About this task
Images excepted, the data below must be repeated exactly.

········

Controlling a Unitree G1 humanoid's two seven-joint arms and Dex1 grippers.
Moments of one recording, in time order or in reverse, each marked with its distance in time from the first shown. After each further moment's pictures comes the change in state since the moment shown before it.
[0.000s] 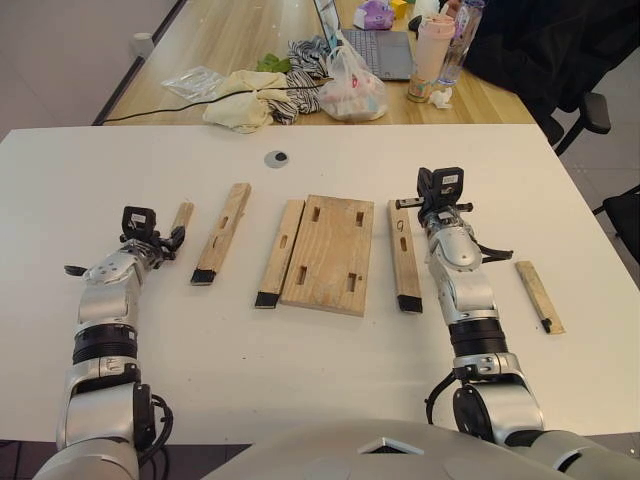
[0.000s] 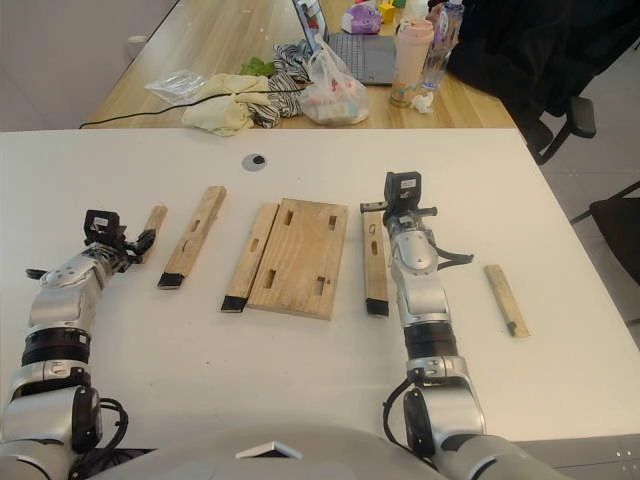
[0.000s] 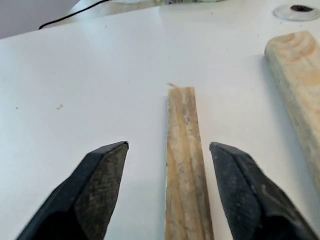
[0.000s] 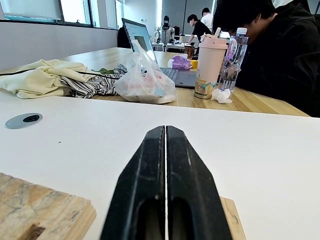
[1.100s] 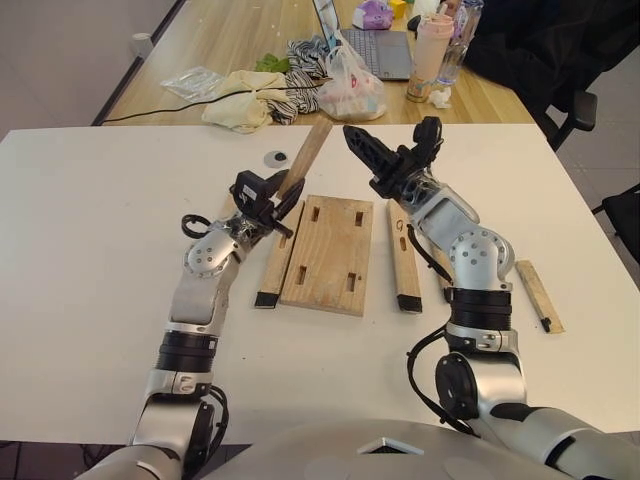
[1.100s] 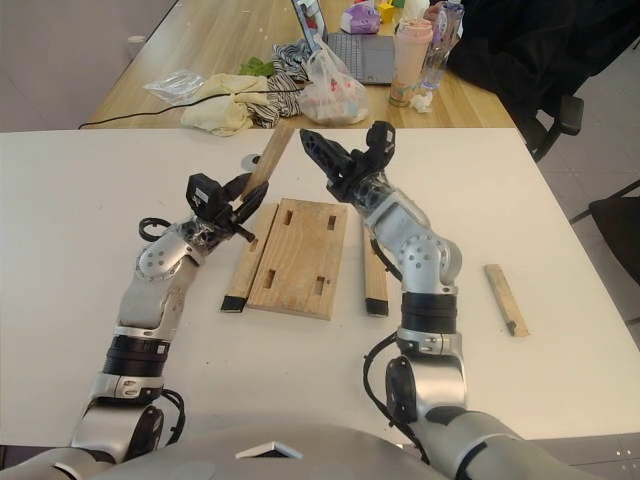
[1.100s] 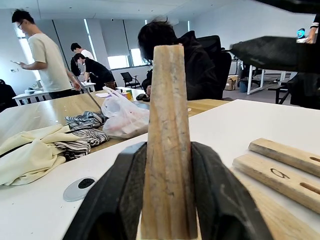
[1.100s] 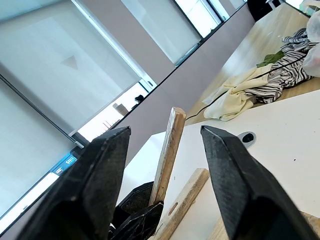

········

Solution to the exercise
Controlling a Unitree G1 humanoid's two seven-joint arms and Dex1 grippers.
Moments of one recording, in time order or in reverse, each marked with its distance in time from the first shown. After each further moment's pictures comes the change in state since the moment shown before it.
[0.000s] 
[0.000s] 
[0.000s] 
[0.000s] 
[1.100s] 
[1.100s] 
[1.100s] 
[1.100s] 

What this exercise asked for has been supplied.